Внутри, как и снаружи, еще шли работы.
– Дом обещает стать просто очаровательным, – сказала Пруденс Розе, встретившей ее на лестнице, где рабочие в этот момент отшлифовывали деревянные перила.
– Вы так считаете? – Роза бросила полный сомнения взгляд по сторонам. – Не могу представить, что когда-нибудь все это будет закончено. А уж о том, что здесь будет уютно, я не смею даже мечтать. Какое счастье, что вы решили меня навестить! На помощь Эстер теперь рассчитывать не приходится, а мне нужно срочно выбрать плитку для облицовки камина, обшивку для панелей, мрамор для полов, не говоря уже о драпировках, обоях и краске. А дверные ручки! Вы представить себе не можете, сколько существует вариантов дверных ручек! Я листаю каталоги с утра до вечера. И постоянно думаю об Эстер. Мне так ее не хватает. Я даже немного сержусь на нее за то, что она покинула меня в такое время. Она не должна была взваливать все это на меня одну. К тому же у нес был верный глаз в том, что касается обстановки. «Я вижу это на стене», – обычно говорила она, или: «Я ясно вижу, как это будет выглядеть по завершении». У меня, к сожалению, нет такого дара.
Я тоже вижу слишком много, подумала Пруденс, даже то, чего не существует. Вот так она увидела возможность будущего с Чарльзом Рэмси там, где ничего подобного не могло быть. Тряхнув головой в попытке избавиться таким образом от горьких мыслей, она взяла Розу за руку.
– Пойдемте. Мы осмотрим все вместе. Я с удовольствием помогу вам, поскольку в ответ хочу попросить вас об одной любезности.
С гордым видом Роза Торгуд повела Пруденс на экскурсию по дому. Они выбрали плитку для камина. И обсудили детально дверные ручки, драпировки и обои. Наконец Роза решила, что им пора возвратиться в коттедж и подкрепиться чаем с пирожными.
За чаем Роза спросила Пруденс, какую любезность она может оказать ей в благодарность за ее прямо-таки неоценимую помощь.
Пруденс ответила не сразу, изучая плавающие у нее в чашке чаинки. Когда она наконец заговорила, голос ее прозвучал необычайно тихо:
– Мне хотелось бы знать, не пересмотрели ли вы своего отношения к идее нанять компаньонку. Если да, то я была бы счастлива получить это место. Ежели нет, тогда… тогда я хотела бы попросить вас приютить меня на ночь. Конечно, если вас это не слишком стеснит.
Роза рассмеялась.
– Стеснит? Ни в коей мере! Оставайтесь на ночь. Даже на неделю, если пожелаете. Мне еще предстоит принять кучу решений, и я была бы весьма рада, если бы вы облегчили мне эту задачу.
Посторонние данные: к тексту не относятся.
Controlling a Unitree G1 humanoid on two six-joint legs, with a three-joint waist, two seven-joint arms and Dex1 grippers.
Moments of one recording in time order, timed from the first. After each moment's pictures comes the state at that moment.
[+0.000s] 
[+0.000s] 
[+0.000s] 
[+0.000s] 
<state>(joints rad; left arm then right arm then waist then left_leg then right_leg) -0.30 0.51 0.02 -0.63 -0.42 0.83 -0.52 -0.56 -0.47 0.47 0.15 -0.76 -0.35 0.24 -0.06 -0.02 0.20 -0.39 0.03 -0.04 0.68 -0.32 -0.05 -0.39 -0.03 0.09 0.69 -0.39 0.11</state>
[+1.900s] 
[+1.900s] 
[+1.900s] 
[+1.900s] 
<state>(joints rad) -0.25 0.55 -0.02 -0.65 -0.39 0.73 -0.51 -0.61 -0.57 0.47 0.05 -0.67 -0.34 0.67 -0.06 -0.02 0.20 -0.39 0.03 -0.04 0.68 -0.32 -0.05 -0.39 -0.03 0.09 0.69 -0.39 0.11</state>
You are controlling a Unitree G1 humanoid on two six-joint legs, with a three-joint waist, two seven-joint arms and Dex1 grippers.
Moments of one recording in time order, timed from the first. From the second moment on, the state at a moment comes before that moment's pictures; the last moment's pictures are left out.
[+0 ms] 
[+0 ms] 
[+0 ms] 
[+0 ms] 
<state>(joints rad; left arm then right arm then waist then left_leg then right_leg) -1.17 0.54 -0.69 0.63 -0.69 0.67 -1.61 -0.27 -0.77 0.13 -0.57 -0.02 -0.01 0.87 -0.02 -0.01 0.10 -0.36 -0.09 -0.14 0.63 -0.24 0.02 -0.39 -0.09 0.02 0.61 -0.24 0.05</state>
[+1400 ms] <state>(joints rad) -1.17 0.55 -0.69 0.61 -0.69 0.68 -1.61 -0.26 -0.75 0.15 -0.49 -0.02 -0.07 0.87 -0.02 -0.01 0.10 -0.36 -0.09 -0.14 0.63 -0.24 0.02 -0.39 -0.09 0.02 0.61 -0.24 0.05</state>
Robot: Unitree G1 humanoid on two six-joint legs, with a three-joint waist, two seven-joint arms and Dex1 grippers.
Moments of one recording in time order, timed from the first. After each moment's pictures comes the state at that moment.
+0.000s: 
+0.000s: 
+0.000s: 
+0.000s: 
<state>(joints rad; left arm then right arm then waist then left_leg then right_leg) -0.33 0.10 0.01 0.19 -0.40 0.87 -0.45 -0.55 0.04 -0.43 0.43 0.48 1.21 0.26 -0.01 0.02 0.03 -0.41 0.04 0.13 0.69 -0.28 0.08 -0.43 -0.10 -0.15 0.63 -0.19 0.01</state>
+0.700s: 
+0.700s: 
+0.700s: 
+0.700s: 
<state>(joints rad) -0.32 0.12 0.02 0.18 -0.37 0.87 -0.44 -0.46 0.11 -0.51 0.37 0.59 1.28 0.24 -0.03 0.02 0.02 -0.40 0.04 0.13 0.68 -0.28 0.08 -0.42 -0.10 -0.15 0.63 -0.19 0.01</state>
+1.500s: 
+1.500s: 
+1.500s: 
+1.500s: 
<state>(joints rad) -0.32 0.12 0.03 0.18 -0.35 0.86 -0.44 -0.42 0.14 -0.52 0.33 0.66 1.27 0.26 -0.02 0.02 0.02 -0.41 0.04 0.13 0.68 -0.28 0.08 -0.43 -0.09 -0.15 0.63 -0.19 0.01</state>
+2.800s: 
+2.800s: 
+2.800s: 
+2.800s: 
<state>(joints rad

Завтра мне нужно будет принять окончательное решение по поводу панелей и выбрать обои. Идемте, я скажу, чтобы вам приготовили комнату Эстер. – Роза отдала распоряжение служанке, и та тотчас же вышла из гостиной.
Также были приняты необходимые меры в отношении того, чтобы доставить саквояжи Пру из пансиона миссис Харрис.
И только когда со всеми делами было покончено, Роза наконец отреагировала на другую просьбу Пруденс.
– А как же ваш кузен, дорогая? – спросила она. – Не будет ли он скучать по вам, если вы станете моей компаньонкой?
Пруденс горько усмехнулась.
– Нет, Роза. Он не будет по мне скучать. Видите ли, в отношении меня он, что называется, умыл руки.